Level 3 exec: ISPs are playing a game of Internet 'chicken'

Last-mile ISPs are playing a game of "chicken" with the Internet, daring content providers to use their networks without paying a toll or suffer the consequences of poor service and connectivity to end users, according to a blog posted by Michael Mooney, general counsel-regulatory policy at Level 3 Communications (NYSE: LVLT).

While conceding that this is not new and that Level 3 has complained in the past, Mooney wrote that recent coverage of net neutrality and the impression that it might be "a solution looking for a problem" made the issue more relevant.

"The problem is the game of 'chicken' some last mile ISPs are playing with the Internet," he wrote.

The game begins, he said, when ISPs make those who need reliable network access pay a toll to cover the ISPs' increased costs for supplying more robust Internet content and the attendant costs of improving the network.

"This is not unreasonable on its face, but it is entirely inconsistent with published reports indicating that returns on invested capital for ISPs are excellent, and are expected to improve even further, driving considerable additional growth in economic profits," Mooney wrote.

Instead, he wrote, ISPs view tolls as "new sources of revenue for their last mile bottleneck monopolies or as a way to unfairly discriminate against content that competes with the content the ISPs themselves supply."

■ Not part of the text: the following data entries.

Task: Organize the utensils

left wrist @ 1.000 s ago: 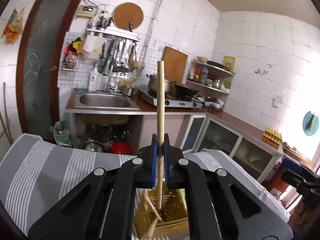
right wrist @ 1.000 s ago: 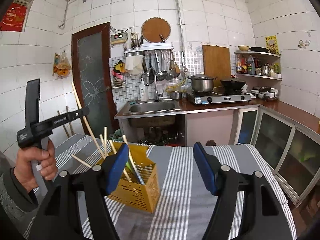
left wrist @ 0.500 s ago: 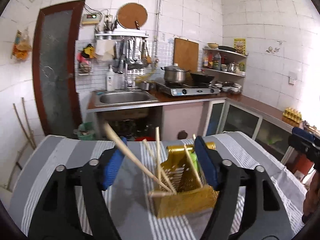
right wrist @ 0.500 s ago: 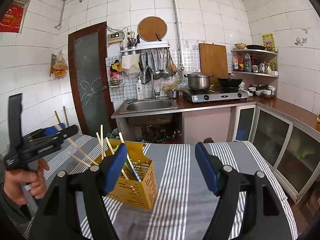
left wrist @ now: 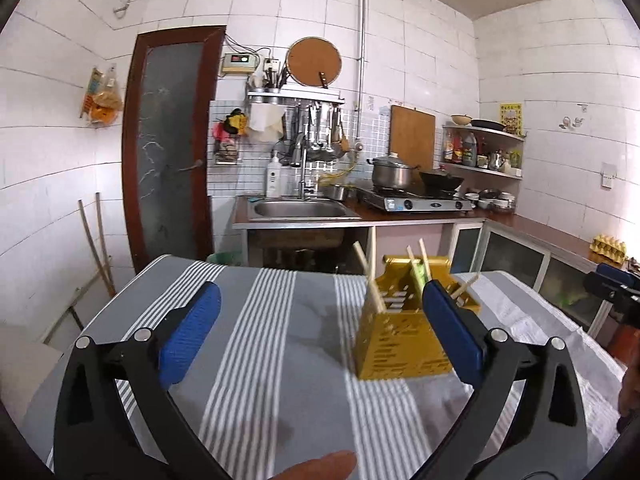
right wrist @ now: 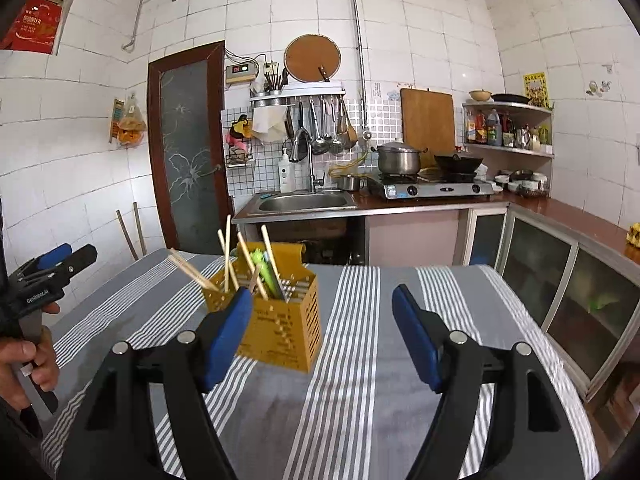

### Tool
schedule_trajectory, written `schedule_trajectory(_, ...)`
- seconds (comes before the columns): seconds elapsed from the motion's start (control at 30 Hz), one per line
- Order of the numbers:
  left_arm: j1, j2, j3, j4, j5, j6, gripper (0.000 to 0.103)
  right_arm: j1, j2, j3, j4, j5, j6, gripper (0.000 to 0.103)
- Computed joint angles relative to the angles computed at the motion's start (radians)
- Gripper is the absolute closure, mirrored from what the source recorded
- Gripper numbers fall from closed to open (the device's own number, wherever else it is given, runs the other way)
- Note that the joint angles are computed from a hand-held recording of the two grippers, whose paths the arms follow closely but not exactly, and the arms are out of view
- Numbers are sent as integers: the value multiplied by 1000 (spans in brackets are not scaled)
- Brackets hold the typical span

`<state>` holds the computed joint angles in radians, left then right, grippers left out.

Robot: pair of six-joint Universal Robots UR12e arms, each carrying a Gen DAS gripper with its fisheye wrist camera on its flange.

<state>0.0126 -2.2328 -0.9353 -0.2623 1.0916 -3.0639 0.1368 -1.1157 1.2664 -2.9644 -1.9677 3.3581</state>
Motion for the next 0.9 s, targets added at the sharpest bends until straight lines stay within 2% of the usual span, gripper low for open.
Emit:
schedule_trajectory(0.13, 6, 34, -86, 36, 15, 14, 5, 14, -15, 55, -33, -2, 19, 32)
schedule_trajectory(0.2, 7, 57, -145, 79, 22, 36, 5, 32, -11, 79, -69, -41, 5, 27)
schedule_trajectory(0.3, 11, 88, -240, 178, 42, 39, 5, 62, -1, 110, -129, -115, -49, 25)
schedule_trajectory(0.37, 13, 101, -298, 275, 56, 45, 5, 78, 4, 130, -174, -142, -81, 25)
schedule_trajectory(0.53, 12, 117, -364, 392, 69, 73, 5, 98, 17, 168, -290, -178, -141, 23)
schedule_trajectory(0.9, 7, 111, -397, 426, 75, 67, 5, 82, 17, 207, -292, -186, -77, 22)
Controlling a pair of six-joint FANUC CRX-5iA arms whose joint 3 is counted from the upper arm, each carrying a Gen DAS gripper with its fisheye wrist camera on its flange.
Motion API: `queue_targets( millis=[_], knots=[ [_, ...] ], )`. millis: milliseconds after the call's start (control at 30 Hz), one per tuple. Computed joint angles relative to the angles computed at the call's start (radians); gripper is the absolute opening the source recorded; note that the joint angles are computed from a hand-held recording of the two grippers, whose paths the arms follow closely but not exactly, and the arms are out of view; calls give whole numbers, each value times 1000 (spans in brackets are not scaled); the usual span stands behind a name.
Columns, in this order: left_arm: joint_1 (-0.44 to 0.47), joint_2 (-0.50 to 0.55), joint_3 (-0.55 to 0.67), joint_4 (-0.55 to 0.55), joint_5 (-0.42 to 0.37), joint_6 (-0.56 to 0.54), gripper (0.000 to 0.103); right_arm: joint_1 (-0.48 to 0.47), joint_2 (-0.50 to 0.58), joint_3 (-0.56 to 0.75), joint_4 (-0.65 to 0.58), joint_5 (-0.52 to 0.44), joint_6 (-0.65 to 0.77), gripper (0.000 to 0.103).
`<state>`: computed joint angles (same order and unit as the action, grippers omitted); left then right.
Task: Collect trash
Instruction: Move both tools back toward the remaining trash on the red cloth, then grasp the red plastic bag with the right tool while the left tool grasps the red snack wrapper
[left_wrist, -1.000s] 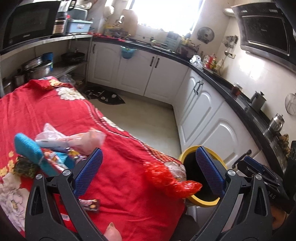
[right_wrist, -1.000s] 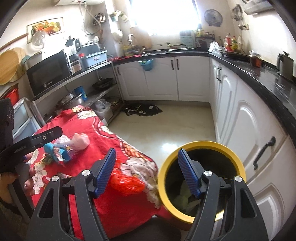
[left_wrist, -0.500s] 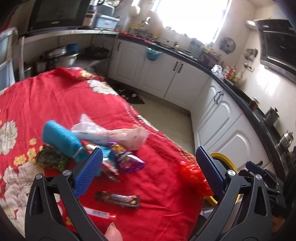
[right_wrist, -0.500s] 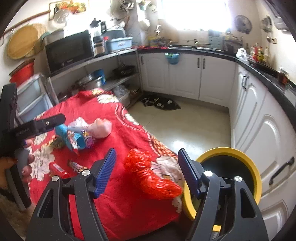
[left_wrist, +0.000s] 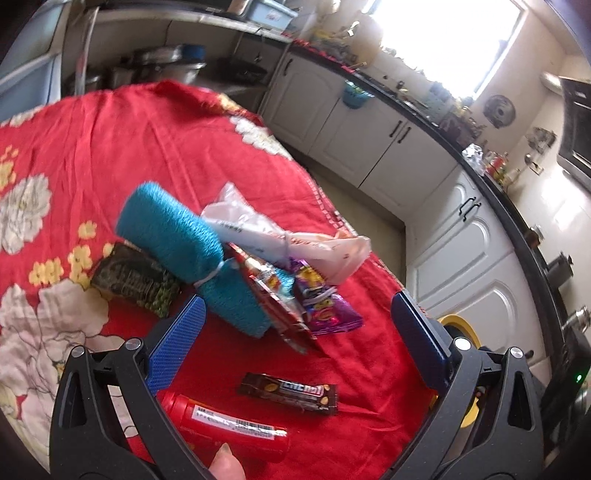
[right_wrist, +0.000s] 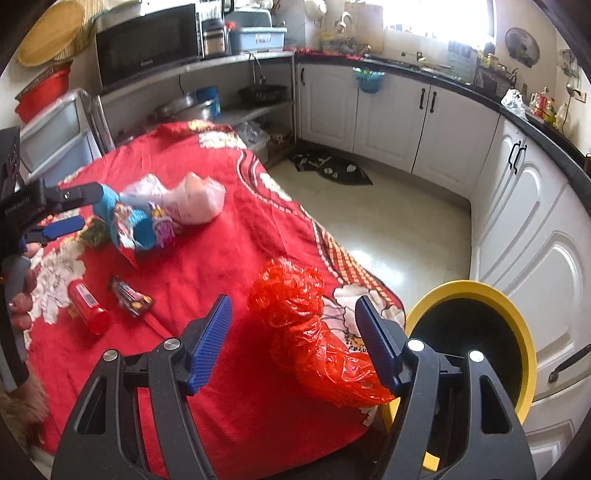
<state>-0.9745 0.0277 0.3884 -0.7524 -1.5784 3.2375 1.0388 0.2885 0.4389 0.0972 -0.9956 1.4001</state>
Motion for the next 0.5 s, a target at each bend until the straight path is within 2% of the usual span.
queue_targets(
  millis=[67, 133, 233, 300, 500],
  knots=[
    [18, -12, -26, 24, 25, 24, 91, -4, 16, 12, -6, -14, 10, 67],
    [35, -18, -41, 41, 42, 35, 77, -5, 36, 27, -7, -31, 17, 67],
    [61, -27, -62, 67, 74, 49, 64, -10, 63, 50, -16, -52, 24, 67],
    [76, -30, -70, 79, 85, 59, 60, -17, 80, 68, -34, -70, 33, 66],
    [130, -39, -101, 134, 114, 71, 46, -28, 112, 109, -94, -111, 46, 50]
  ],
)
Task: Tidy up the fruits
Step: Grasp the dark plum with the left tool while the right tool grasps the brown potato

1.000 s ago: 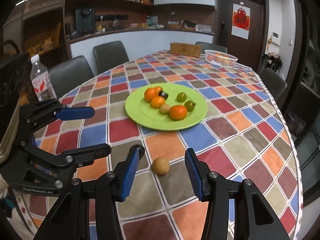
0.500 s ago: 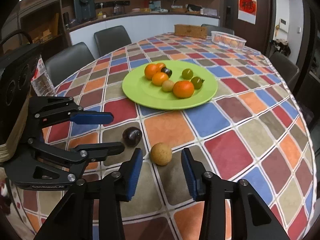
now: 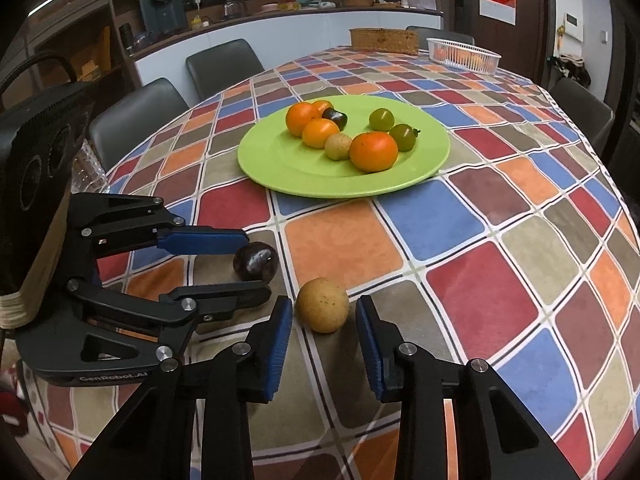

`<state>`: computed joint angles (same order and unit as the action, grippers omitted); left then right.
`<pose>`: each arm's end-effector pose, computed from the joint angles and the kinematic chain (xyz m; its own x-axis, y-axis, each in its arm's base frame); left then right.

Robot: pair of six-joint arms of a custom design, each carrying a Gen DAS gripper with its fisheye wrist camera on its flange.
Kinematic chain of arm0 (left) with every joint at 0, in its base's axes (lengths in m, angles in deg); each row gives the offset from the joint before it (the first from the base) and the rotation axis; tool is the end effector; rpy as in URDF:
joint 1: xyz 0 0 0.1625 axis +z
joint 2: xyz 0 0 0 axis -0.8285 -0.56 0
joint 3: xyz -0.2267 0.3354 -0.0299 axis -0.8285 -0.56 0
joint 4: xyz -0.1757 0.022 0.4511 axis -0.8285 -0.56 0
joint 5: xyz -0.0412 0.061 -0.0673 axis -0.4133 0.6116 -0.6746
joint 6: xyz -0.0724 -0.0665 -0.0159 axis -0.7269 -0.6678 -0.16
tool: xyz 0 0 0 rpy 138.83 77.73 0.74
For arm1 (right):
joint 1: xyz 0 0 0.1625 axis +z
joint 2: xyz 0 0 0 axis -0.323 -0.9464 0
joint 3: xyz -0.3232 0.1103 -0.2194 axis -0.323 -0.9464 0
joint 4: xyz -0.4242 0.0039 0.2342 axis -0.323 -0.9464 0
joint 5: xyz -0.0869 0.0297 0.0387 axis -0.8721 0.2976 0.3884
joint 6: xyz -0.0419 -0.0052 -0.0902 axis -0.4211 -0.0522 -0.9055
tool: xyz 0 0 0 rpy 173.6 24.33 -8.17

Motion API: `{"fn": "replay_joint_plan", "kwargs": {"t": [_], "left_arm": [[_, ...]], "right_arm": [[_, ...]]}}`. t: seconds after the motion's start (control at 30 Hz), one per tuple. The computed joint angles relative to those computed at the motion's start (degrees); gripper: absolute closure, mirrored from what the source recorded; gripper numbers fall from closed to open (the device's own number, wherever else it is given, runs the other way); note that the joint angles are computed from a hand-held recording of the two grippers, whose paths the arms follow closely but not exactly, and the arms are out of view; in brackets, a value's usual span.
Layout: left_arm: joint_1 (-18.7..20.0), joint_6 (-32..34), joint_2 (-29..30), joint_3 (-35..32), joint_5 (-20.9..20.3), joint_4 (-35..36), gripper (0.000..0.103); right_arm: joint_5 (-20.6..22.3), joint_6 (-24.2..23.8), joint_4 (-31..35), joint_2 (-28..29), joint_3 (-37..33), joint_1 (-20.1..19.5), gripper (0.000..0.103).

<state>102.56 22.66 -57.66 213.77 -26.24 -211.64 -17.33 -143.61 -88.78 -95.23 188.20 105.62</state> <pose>-0.1415 -0.4567 -0.0092 -0.7057 0.1438 -0.6938 0.5309 0.7557 -0.3834 0.0920 -0.5324 0.0464 -0.4893 -0.8051 0.3353 -0.8619 0.5051 -0.0447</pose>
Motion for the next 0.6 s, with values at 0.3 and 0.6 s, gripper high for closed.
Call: {"fn": "replay_joint_plan", "kwargs": {"t": [0.3, 0.6], "left_arm": [[0.46, -2.15, 0.0, -0.85, 0.38, 1.24, 0.075], [-0.55, -6.18, -0.68, -0.18, 1.08, 2.03, 0.075]], "right_arm": [[-0.2, 0.98, 1.08, 0.84, -0.84, -0.08, 0.073], [1.0, 2.78, 0.8, -0.09, -0.16, -0.31, 0.073]]}}
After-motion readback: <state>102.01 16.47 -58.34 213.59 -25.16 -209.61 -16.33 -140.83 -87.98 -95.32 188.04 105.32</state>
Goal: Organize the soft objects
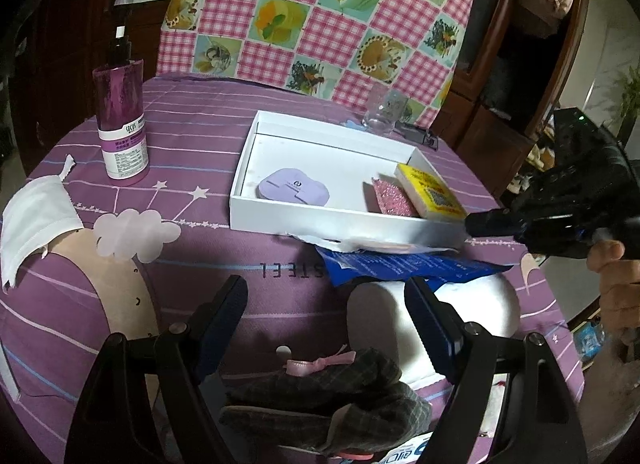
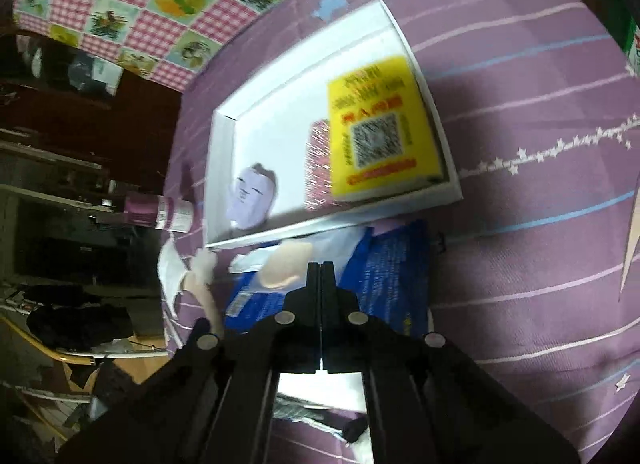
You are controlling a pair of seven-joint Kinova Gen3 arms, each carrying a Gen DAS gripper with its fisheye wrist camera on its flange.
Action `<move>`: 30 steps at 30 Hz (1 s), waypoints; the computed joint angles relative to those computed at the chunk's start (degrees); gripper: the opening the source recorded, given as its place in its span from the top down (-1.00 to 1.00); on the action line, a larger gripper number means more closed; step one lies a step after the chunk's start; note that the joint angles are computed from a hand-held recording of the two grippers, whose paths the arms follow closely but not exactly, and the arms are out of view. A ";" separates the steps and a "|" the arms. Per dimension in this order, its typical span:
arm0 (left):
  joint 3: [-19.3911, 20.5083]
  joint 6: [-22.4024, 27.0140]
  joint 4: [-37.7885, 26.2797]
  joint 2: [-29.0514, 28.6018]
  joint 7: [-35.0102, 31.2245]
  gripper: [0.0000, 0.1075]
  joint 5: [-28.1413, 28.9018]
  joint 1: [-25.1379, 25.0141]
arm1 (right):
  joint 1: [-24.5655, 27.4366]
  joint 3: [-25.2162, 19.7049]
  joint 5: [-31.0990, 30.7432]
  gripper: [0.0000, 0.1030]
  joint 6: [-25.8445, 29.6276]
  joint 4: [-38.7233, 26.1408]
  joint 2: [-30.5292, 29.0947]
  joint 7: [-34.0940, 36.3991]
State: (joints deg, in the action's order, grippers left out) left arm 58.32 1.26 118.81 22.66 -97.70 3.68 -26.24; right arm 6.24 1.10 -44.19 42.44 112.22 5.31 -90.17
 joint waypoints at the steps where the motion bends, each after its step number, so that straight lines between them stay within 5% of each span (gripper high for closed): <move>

The current situation puts ISPs in the position of determining which content reaches the end consumer and in what condition, Mooney wrote. The blog posting, he said, was to reinforce a position that Level 3 has taken all along.

"We have advised the FCC on the issue on more than one occasion, beginning in 2013 and as recently as three weeks ago," he wrote.  

Now he is taking his message to consumers.

"If you think that your Internet connection is slow just because lots of people are online at the moment, you could be wrong. You could be a victim of your ISP's game of chicken," he concluded.